The pictures get left out, but everything else in the listing below must be duplicated exactly.

DATA SEGMENT section start

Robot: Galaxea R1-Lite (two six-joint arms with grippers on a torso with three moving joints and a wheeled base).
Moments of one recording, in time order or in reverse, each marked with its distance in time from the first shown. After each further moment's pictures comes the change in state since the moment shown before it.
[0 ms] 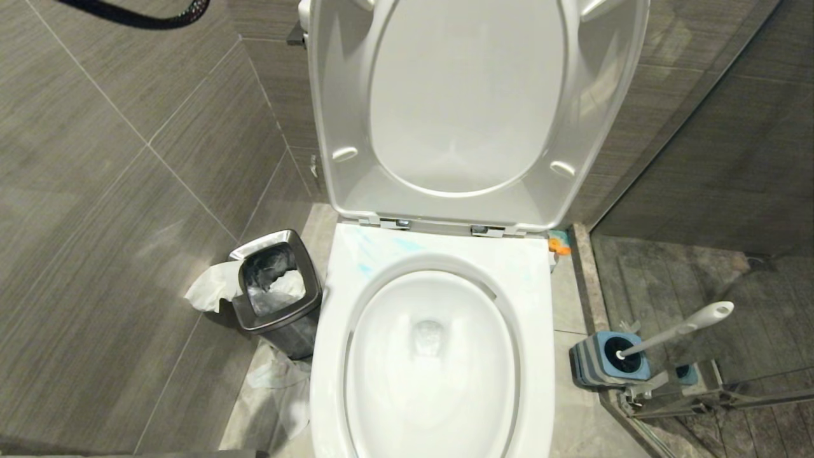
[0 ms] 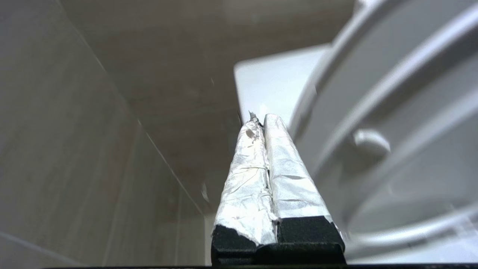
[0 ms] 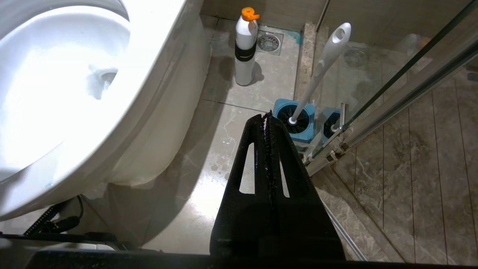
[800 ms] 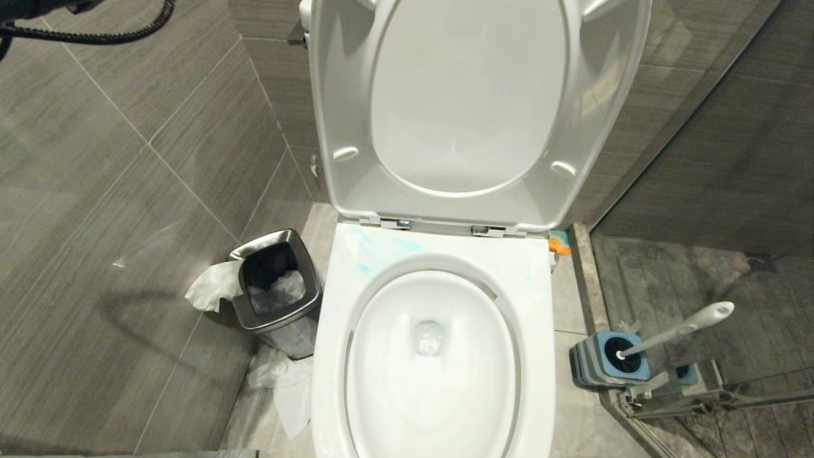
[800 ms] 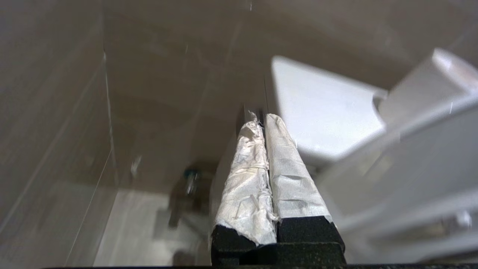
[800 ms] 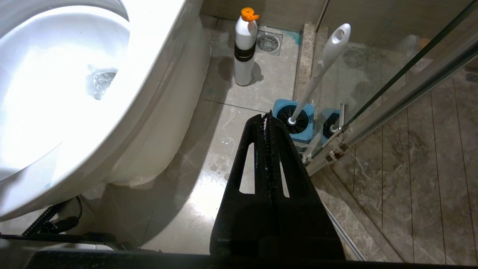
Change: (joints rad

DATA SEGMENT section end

### TASK OUTPUT
Robot: Galaxea R1-Lite (two six-joint arms with grippers on a torso with three moving joints and a wheeled base).
Moments of one recording, in time order or in reverse, each marked with its distance in time from the first shown. After each further moment's pictures comes the change in state since the moment shown before it.
[0 ms] 
[0 ms] 
[0 ms] 
[800 ms] 
[800 ms] 
[800 ms] 
Change: (joints rad

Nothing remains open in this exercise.